Task instructions: What you produce should be an exact transcription of the data, minus any pictures.

Raw data:
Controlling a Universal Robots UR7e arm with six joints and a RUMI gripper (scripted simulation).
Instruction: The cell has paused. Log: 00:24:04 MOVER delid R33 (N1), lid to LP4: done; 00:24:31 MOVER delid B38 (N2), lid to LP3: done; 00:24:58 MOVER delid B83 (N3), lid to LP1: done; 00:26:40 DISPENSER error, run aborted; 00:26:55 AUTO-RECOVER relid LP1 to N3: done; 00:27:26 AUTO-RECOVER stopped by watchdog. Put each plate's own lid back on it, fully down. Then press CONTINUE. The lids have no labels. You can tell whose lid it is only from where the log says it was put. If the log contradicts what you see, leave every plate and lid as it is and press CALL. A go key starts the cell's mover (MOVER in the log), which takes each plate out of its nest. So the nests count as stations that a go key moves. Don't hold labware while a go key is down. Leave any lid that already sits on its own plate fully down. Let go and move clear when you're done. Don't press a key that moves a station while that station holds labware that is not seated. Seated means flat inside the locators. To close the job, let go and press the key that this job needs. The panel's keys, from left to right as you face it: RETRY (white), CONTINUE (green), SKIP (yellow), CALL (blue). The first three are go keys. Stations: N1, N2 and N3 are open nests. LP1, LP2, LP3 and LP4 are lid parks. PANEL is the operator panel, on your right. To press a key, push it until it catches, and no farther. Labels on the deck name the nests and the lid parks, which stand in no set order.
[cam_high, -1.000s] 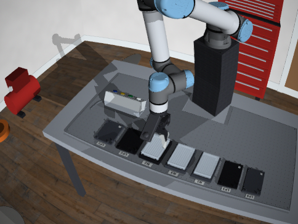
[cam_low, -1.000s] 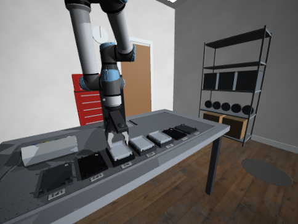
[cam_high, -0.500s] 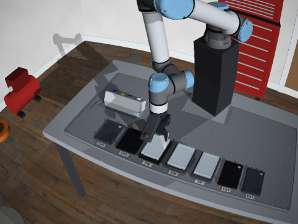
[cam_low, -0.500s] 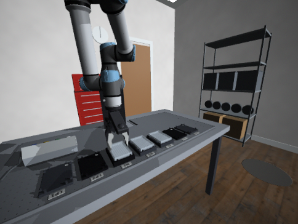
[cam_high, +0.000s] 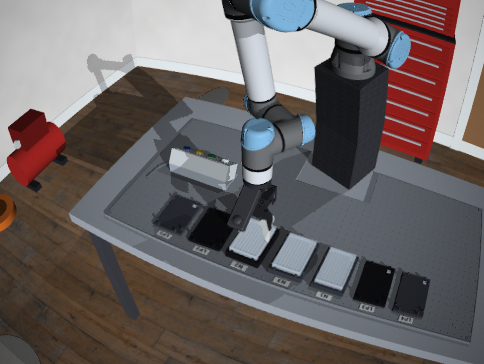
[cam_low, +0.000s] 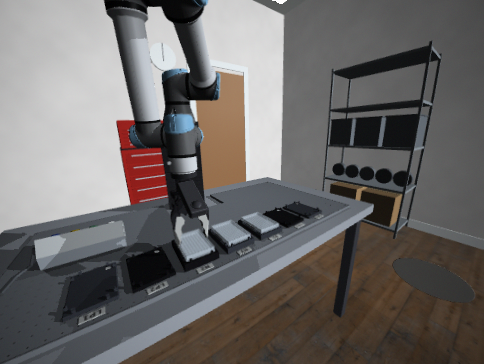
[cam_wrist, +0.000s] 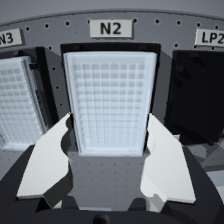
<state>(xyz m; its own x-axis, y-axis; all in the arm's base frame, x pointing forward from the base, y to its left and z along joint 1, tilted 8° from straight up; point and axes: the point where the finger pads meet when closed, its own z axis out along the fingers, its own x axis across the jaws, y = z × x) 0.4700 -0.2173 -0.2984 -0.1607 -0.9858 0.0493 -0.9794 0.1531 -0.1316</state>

Problem solution:
Controlling a Universal Robots UR7e arm with six joints and a RUMI gripper (scripted simulation).
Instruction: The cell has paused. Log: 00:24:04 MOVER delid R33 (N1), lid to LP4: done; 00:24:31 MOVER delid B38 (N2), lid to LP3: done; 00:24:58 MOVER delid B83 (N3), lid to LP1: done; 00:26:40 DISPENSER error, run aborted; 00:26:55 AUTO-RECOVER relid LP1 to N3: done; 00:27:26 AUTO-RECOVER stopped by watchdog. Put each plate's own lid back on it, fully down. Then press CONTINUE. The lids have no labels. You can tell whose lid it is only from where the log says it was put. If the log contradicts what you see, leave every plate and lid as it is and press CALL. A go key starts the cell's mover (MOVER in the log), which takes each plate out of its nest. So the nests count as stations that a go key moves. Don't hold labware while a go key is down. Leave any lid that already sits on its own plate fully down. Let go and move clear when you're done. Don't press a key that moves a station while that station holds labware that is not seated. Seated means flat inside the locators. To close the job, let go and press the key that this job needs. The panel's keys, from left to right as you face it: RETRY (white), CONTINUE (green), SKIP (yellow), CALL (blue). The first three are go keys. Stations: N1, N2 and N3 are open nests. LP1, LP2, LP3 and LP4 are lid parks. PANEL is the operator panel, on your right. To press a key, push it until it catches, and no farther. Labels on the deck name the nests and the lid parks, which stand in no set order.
[cam_high, -1.000s] 
[cam_low, -1.000s] 
[cam_high, -0.500s] 
[cam_low, -0.500s] 
[cam_high, +0.000s] 
[cam_low, +0.000s] 
[cam_wrist, +0.000s] 
<state>(xyz m; its own x-axis, y-axis; all in the arm's base frame, x pointing forward from the base, y to its left and z along joint 1, tilted 8° from straight up; point and axes: the point where the finger pads meet when closed, its own z axis out along the fingers, its own x axis across the jaws, y = z × x) 0.4700 -0.2173 -0.2984 -0.1607 -0.9858 0.0493 -0.9794 0.1531 -0.1316</state>

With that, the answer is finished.